Trachman Robert J, Demeshkina Natalia A, Lau Matthew W L, Panchapakesan Shanker Shyam S, Jeng Sunny C Y, Unrau Peter J, Ferré-D'Amaré Adrian R
Biochemistry and Biophysics Center, National Heart, Lung and Blood Institute, Bethesda, Maryland, USA.
Department of Molecular Biology and Biochemistry, Simon Fraser University, Burnaby, British Columbia, Canada.
Nat Chem Biol. 2017 Jul;13(7):807-813. doi: 10.1038/nchembio.2392. Epub 2017 May 29.
Genetically encoded fluorescent protein tags have revolutionized proteome studies, whereas the lack of intrinsically fluorescent RNAs has hindered transcriptome exploration. Among several RNA-fluorophore complexes that potentially address this problem, RNA Mango has an exceptionally high affinity for its thiazole orange (TO)-derived fluorophore, TO1-Biotin (K ∼3 nM), and, in complex with related ligands, it is one of the most redshifted fluorescent macromolecular tags known. To elucidate how this small aptamer exhibits such properties, which make it well suited for studying low-copy cellular RNAs, we determined its 1.7-Å-resolution co-crystal structure. Unexpectedly, the entire ligand, including TO, biotin and the linker connecting them, abuts one of the near-planar faces of the three-tiered G-quadruplex. The two heterocycles of TO are held in place by two loop adenines and form a 45° angle with respect to each other. Minimizing this angle would increase quantum yield and further improve this tool for in vivo RNA visualization.

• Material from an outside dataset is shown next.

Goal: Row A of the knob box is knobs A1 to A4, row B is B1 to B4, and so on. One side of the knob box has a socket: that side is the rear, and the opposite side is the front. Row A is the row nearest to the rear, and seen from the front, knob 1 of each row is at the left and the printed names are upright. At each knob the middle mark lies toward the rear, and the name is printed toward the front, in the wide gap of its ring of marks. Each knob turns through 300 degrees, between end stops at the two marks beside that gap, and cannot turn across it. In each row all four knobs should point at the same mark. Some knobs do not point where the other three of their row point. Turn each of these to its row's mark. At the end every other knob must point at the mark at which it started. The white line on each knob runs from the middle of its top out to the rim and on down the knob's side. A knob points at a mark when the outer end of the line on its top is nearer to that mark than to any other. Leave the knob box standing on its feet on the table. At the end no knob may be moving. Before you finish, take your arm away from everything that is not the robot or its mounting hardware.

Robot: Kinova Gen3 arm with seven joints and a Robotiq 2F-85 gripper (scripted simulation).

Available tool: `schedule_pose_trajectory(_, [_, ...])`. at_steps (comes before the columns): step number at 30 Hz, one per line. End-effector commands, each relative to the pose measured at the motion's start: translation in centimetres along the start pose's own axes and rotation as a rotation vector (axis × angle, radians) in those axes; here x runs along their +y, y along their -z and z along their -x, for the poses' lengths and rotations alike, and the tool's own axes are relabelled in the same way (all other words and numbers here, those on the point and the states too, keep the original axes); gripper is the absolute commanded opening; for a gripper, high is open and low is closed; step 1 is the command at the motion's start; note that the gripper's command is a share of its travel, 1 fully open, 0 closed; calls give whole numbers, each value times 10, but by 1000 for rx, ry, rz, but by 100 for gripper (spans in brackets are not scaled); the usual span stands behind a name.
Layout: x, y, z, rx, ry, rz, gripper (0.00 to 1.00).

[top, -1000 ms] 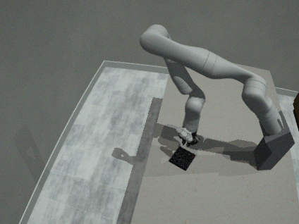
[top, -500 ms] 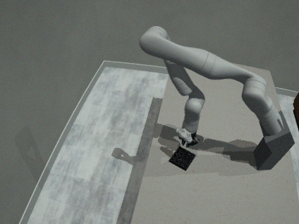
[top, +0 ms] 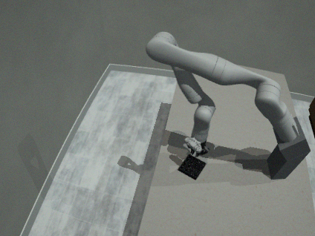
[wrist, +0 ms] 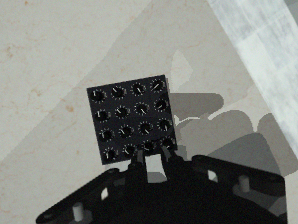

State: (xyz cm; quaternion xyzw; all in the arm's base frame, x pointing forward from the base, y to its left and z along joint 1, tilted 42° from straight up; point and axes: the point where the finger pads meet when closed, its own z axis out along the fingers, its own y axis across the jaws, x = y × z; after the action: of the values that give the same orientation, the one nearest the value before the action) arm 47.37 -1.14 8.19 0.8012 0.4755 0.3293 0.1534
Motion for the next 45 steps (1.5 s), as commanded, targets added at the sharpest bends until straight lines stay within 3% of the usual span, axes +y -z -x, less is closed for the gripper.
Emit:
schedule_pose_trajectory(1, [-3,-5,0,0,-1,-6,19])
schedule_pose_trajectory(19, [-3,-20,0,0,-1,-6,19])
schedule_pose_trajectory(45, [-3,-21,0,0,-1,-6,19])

基因编码的荧光蛋白标签彻底改变了蛋白质组研究,而缺乏内在荧光的RNA则阻碍了转录组的探索。在几种可能解决这一问题的RNA-荧光团复合物中,RNA芒果对其噻唑橙(TO)衍生的荧光团TO1-生物素具有极高的亲和力(K ∼3 nM),并且与相关配体结合时,它是已知的红移程度最高的荧光大分子标签之一。为了阐明这种小适体如何展现出这些使其非常适合研究低拷贝细胞RNA的特性,我们确定了其分辨率为1.7 Å的共晶体结构。出乎意料的是,整个配体,包括TO、生物素以及连接它们的接头,邻接三层G-四链体的一个近平面表面。TO的两个杂环由两个环腺嘌呤固定在位,并且彼此形成45°角。减小这个角度将提高量子产率,并进一步改进这个用于体内RNA可视化的工具。